A second marten cut my trail a half mile ahead, a smaller one, probably a female judging by the small size and the pointy, more delicate track whose foot lacked the heavier male's numerous stiff spreading hairs acting as snowshoes. This one had spent some time hunting in the area, crisscrossing the drifts and narrow grassy drainage the trail followed.
The marten didn't need my packed trail, but did investigate where a mouse trail crossed it. The voles usually stay well below the snow, out of sight of predators and down where temperatures are warmer, but they had emerged to cross where the packed trail had squashed their subnivean homeland. Their tiny footprints made a tiny trail in the thin layer of soft new snow, out a hole on one side of the trail and three feet straight across to a hole on the other side, with a tidy little bathroom just outside each exit.

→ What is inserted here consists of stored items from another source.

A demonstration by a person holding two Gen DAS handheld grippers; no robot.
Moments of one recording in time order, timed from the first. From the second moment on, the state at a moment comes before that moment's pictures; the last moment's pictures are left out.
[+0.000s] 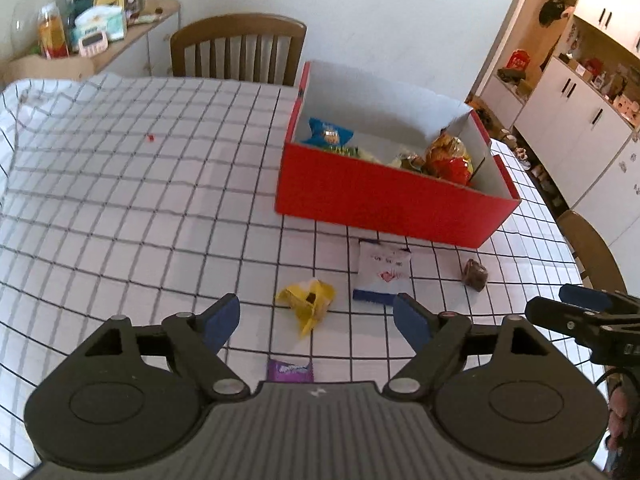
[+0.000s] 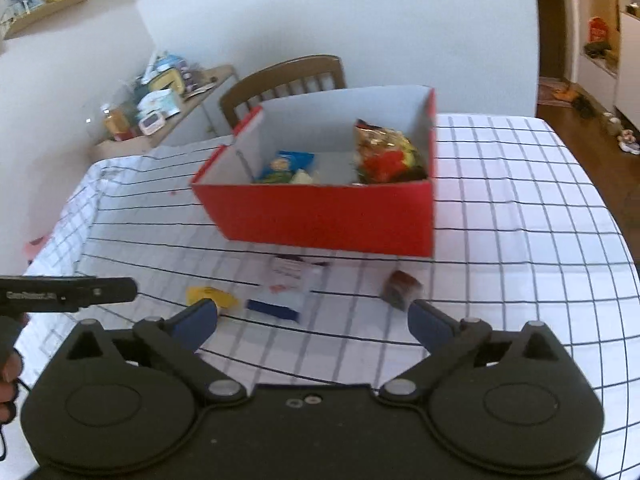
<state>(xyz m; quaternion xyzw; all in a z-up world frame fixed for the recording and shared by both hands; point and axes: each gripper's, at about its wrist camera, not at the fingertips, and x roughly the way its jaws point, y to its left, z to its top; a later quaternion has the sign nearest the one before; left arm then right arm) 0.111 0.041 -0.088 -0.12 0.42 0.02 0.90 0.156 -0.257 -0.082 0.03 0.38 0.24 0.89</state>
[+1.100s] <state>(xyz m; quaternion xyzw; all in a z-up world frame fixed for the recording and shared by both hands) 0.186 0.030 -0.174 -0.09 0.48 0.08 0.87 0.247 -0.236 -0.166 0.00 0.45 0.13 0.88</state>
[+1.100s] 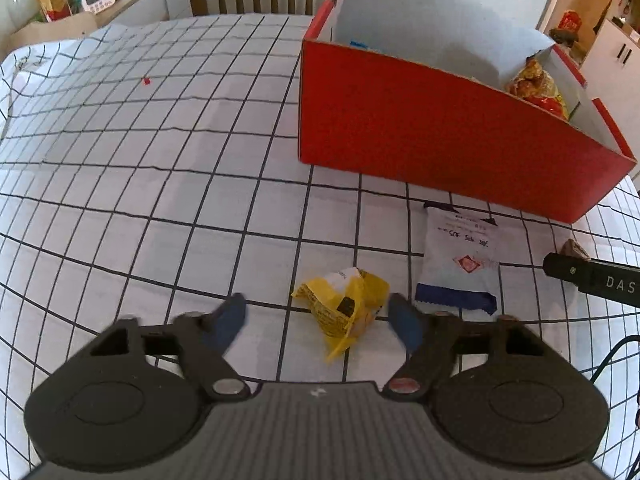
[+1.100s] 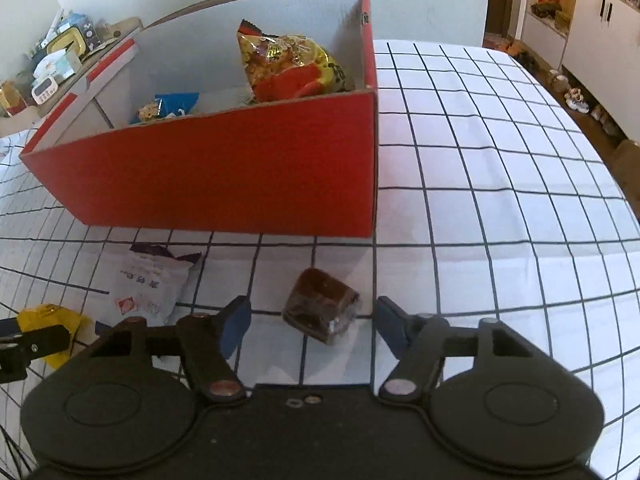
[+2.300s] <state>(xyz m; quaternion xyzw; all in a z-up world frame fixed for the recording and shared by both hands) 0.137 0.024 -0.104 -0.08 0.45 0.02 0.89 0.178 -0.242 -0.091 0.02 0.42 0.19 0.89</state>
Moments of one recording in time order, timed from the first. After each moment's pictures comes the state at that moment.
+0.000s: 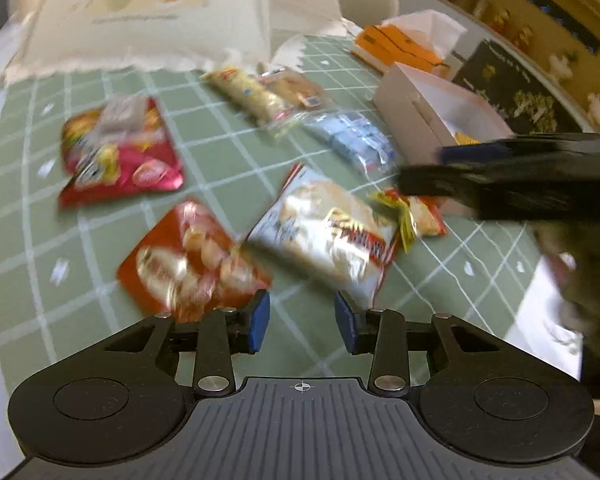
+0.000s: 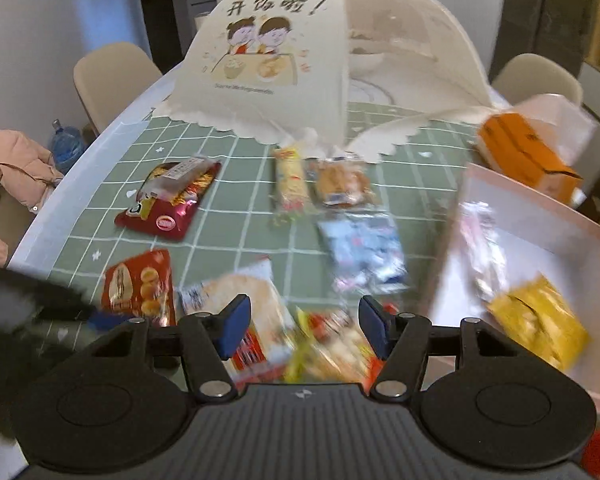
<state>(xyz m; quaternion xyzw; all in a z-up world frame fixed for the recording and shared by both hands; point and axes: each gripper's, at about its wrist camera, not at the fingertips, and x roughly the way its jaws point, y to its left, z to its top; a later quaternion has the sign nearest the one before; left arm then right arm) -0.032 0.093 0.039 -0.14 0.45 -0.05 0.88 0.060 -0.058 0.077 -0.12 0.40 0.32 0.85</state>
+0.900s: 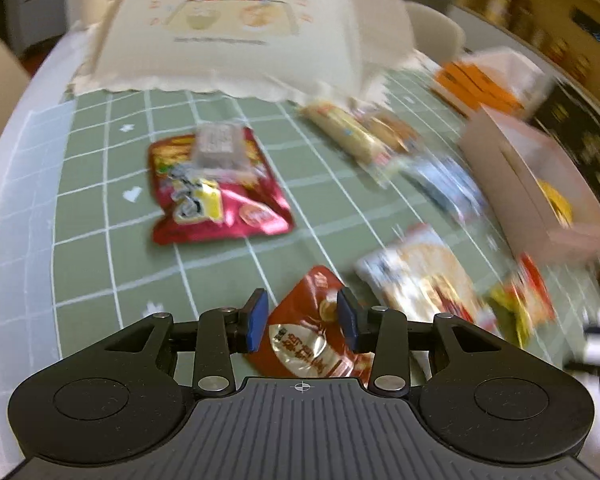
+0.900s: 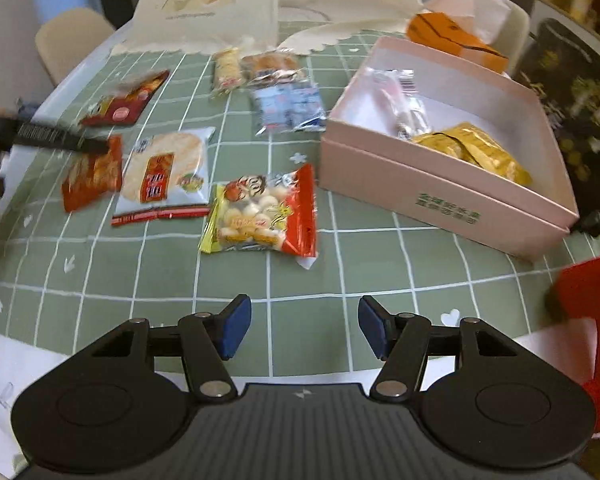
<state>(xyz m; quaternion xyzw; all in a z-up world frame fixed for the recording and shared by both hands) -0.019 0.125 0.037 -0.11 0.43 0.03 0.89 -0.010 -0.169 0.048 -0.11 0.45 0.25 0.85</state>
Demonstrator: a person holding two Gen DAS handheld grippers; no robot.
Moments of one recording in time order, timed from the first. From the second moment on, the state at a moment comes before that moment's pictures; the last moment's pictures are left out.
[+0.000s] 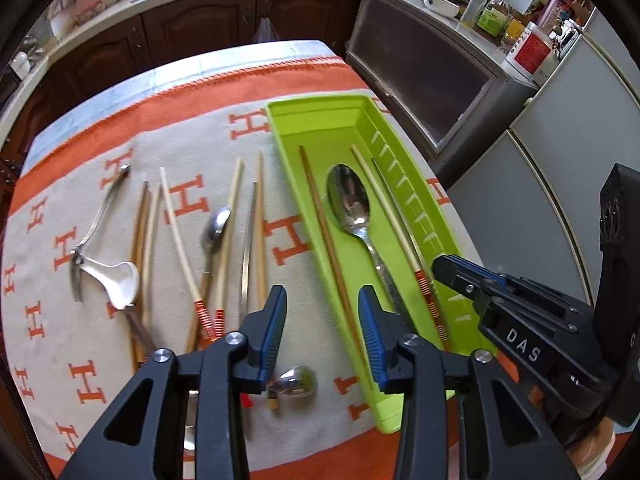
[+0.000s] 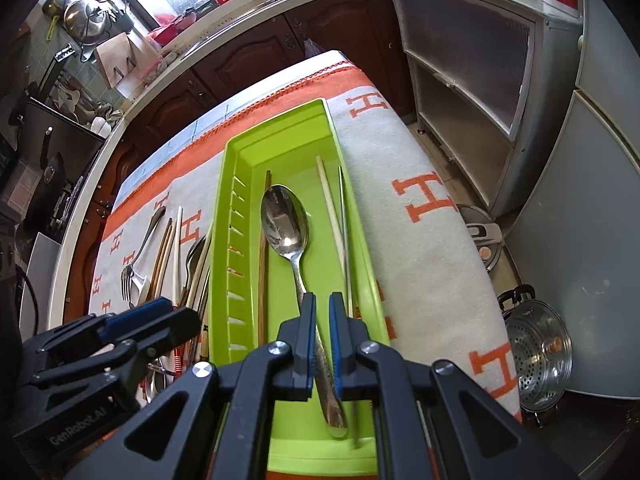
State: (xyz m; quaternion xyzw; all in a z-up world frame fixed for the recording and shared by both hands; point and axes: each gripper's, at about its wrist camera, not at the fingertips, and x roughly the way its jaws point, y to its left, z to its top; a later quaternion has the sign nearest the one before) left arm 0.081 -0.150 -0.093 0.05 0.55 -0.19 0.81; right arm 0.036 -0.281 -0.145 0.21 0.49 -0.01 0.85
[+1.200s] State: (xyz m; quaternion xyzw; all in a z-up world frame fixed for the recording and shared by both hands) left arm 0.053 0.061 -0.070 0.01 0.51 -0.02 0.86; right arm 0.035 -0.182 -0.112 0.10 0.50 0.07 0.86
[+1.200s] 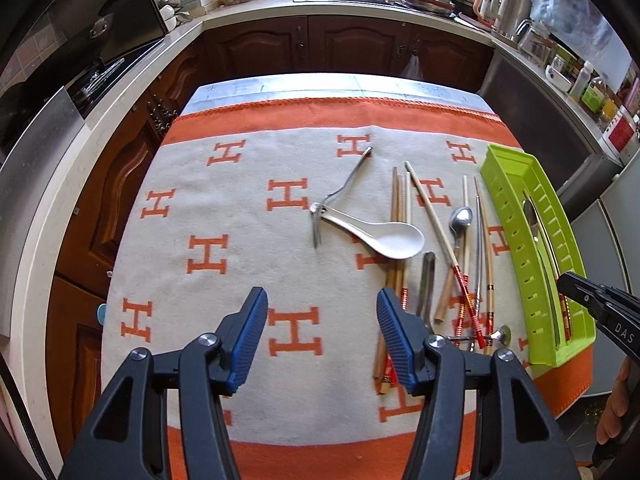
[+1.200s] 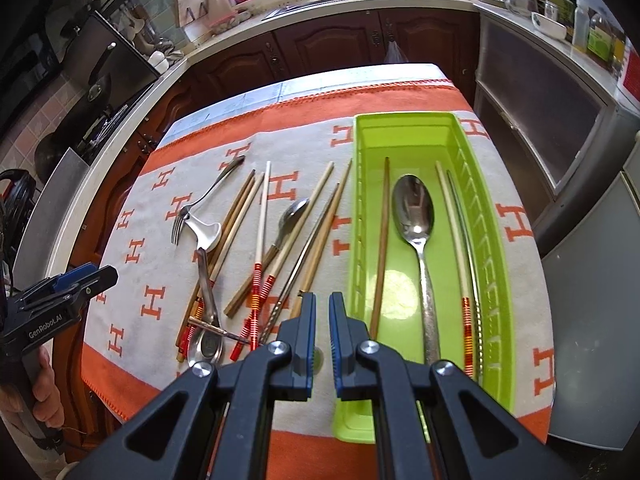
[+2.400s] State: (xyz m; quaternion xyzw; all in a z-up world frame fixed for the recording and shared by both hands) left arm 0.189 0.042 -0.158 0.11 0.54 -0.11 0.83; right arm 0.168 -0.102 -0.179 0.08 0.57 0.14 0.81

The marten had sniffed at one hole, followed the trail to the opposite hole, crossed it and followed it back to the first hole before giving up and scampering on. Like any good tracker, it had not erased the evidence by stepping into the trail itself. Maybe the marten didn't do that on purpose; most animals do travel in the trails made by their prey. But maybe that little marten knew better. Maybe, like all those whose livelihoods depend upon understanding the animals around them, she knew she could learn a lot from tracks in the snow.